Queen consort of Hittite
- Tenure: c. 1400 BC

= Daduhepa =

14th century BC Hittite queen

Daduhepa (also written Daduḫepa or Duduḫepa; ) was a Hittite queen (Tawananna) who reigned in the 15th or 14th century BC. Her lineage is obscure, but she is believed to have been the consort of either Tudḫaliya I or Šuppiluliuma I.

== Biography ==
Daduhepa was one of the queens of the Hittite New Kingdom, and was one of the first Hittite queens to have a Hurrian name after Hittite incorporated that group into their kingdom.

In some sources, Daduhepa is stated to have been a wife of Šuppiluliuma I along with Henti, who also had a Hurrian name.
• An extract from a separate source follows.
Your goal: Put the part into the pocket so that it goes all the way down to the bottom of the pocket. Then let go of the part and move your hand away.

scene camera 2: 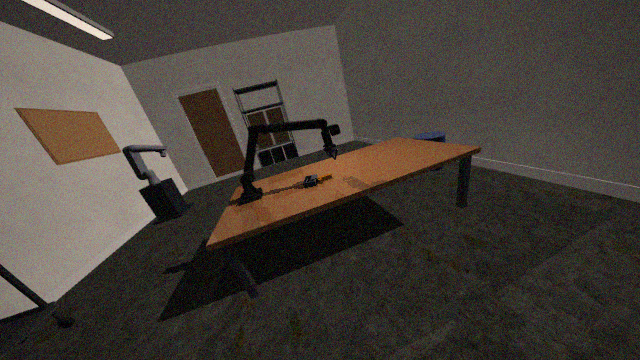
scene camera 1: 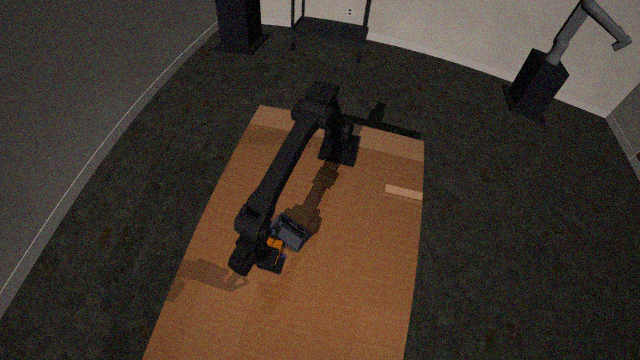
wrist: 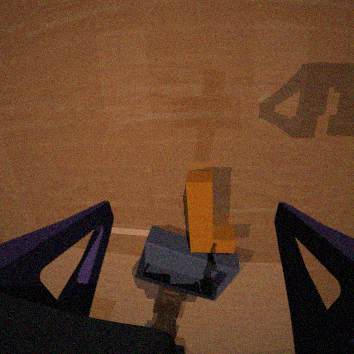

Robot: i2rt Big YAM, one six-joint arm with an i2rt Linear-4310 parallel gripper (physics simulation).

In this case, she would have had the sons Arnuwanda II and Muršili II.

In more recent studies, evidence points to Daduhepa being the consort of Šuppiluliuma's father, who is known as Tudḫaliya or Tašmišarri. Because she was written about as being queen during her son's rule, Daduhepa is believed to have outlived her husband and maintained her status of queen, as per the Tawananna tradition. She has been found depicted and named on several seals alongside her son Šuppiluliuma. She retained her status until her death around 1345 BC, after which Henti, the first wife of Šuppiluliuma, assumed the title of Tawananna and the queenship.